Gesundheitliche Effekte sind bereits dokumentiert. Von 2000 bis 2016 waren etwa 125 Millionen Menschen über 65 Jahre weltweit einer massiven Hitzewelle ausgesetzt, so hat es eine internationale Mediziner-Gruppe ermittelt. Viele Menschen werden regelmäßig Angst vor dem Sommer entwickeln: In Südeuropa werden wochenlange Hitzewellen erwartet. Den Berechnungen zufolge klettert die sommerliche Durchschnittstemperatur in irakischen Städten selbst in einem milderen Szenario am Ende dieses Jahrhunderts auf über 46 Grad. Für 1,5 Milliarden Menschen im südlichen Pakistan, in Bangladesch und in Teilen von Indien werden durch die Kombination von hohen Temperaturen und extremer Luftfeuchtigkeit bis zum Ende des Jahrhunderts lebensgefährliche Bedingungen erreicht, die an einen Dauerbesuch in der Sauna erinnern. Wer es sich leisten kann, schützt sich durch Klimaanlagen oder sucht ein neues Zuhause. Die anderen müssen um ihr Überleben kämpfen. Zudem beobachten die Forscher seit Jahren, wie sich der Lebensraum der Anopheles-Mücke und der Ägyptischen Tigermücke vergrößert. Die Insekten können durch ihre Stiche Malaria, das Dengue-Fieber und andere tödliche Krankheiten übertragen.

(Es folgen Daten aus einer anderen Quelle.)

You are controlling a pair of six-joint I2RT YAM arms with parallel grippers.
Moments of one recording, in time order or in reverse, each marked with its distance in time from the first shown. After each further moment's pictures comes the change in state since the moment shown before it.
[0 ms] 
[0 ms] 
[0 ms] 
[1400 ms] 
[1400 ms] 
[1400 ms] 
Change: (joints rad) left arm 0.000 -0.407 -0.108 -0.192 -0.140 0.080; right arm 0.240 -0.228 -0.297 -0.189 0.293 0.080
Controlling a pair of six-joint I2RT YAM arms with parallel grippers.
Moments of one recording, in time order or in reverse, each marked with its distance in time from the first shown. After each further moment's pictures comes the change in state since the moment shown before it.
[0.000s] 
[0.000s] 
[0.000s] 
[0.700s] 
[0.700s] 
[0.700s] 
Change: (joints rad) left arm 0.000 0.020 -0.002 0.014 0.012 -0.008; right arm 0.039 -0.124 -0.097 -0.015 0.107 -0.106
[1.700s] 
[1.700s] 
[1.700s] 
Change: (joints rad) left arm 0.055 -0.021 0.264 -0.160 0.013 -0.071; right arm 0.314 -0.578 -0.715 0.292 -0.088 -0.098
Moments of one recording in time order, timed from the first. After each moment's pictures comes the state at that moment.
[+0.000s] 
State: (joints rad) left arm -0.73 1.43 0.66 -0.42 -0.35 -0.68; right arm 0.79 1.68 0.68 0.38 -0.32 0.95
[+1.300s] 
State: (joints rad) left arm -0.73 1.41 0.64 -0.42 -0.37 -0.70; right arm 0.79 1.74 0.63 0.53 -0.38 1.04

Und es gibt weitere mögliche Effekte, die allerdings nicht besonders gut untersucht sind. So sollen Menschen bei höheren Temperaturen verstärkt zur Gewalt neigen. Gleichzeitig gibt es Anzeichen, dass eine höhere Konzentration an Kohlendioxid in der Atemluft die kognitive Leistung des Gehirns verringert. Die steigenden Temperaturen lassen die Permafrost-Böden langsam tauen, die etwa ein Viertel der Landfläche auf der Nordhalbkugel ausmachen. Das kurbelt den Klimawandel um bis zu 0,2 Grad an, weil bisher eingefrorene Bakterien mit der Zersetzung von abgestorbenen Pflanzenresten beginnen. Tausende Methanblasen werden platzen und ein sehr potentes Treibhausgas freisetzen. Doch der Dauerfrostboden setzt auch ganz andere Risiken frei. Im Sommer 2016 infizierten sich in der sibirischen Tundra etwa 2000 Rentiere mit Milzbrand. Ein Junge, der die Tiere betreute, starb. Der Erreger war jahrhundertelang eingefroren.